**About this exercise:** Out of the data below, copy every line with the string "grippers".

**Data to process:**
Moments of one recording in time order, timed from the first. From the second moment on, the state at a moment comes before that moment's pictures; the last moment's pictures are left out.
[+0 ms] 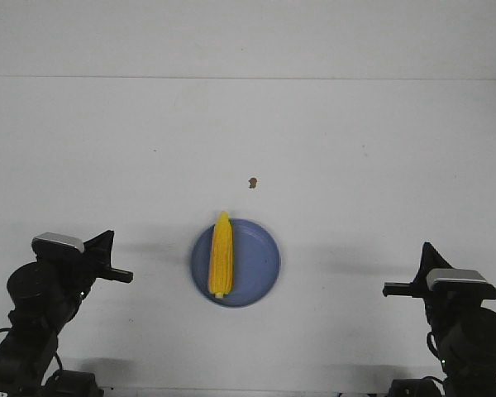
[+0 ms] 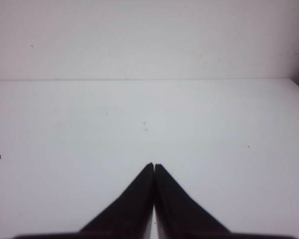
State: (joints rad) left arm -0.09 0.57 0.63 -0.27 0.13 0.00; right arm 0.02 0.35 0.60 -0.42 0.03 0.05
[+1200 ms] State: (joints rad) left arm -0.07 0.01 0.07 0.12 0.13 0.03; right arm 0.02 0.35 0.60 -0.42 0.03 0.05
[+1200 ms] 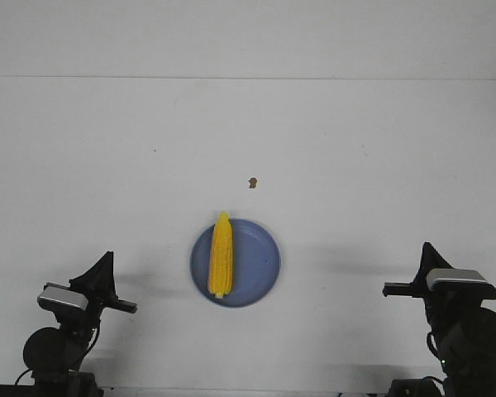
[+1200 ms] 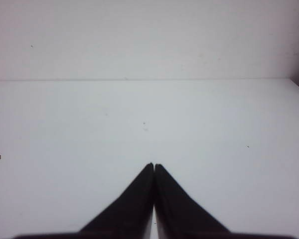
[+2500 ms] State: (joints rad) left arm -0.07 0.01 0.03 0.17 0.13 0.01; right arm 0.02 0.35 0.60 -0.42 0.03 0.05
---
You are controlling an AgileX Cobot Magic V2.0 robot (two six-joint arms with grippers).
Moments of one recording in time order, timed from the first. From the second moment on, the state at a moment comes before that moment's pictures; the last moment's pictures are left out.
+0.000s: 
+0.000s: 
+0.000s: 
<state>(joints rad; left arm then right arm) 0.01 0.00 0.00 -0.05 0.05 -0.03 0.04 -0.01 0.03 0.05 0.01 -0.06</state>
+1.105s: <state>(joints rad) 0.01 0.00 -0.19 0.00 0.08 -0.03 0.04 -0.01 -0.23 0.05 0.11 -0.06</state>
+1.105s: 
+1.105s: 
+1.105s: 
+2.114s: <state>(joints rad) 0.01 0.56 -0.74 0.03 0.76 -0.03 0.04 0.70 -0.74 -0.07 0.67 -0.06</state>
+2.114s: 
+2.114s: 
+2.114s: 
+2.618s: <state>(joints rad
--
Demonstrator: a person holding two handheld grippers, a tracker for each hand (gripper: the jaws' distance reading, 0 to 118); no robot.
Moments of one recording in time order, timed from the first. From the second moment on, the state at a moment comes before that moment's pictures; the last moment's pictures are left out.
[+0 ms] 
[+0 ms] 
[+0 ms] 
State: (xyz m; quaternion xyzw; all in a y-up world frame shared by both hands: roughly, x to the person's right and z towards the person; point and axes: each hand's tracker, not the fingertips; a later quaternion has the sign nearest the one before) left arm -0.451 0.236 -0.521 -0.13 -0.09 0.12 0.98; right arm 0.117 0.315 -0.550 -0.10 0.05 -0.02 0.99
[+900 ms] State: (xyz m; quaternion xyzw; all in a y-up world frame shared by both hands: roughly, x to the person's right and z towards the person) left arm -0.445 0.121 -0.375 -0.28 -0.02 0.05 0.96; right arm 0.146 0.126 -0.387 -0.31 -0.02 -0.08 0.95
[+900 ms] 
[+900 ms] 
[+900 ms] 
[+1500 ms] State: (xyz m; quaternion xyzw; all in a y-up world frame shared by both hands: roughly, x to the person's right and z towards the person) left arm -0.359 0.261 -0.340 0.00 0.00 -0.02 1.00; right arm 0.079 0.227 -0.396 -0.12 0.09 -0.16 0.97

**Written response:**
You are controlling an AgileX Cobot Magic V2.0 robot (two six-joint arms with grippers).
Demonstrator: a person holding two handheld grippers, a tracker for each hand (gripper: the jaws' distance reading, 0 to 118); no robot.

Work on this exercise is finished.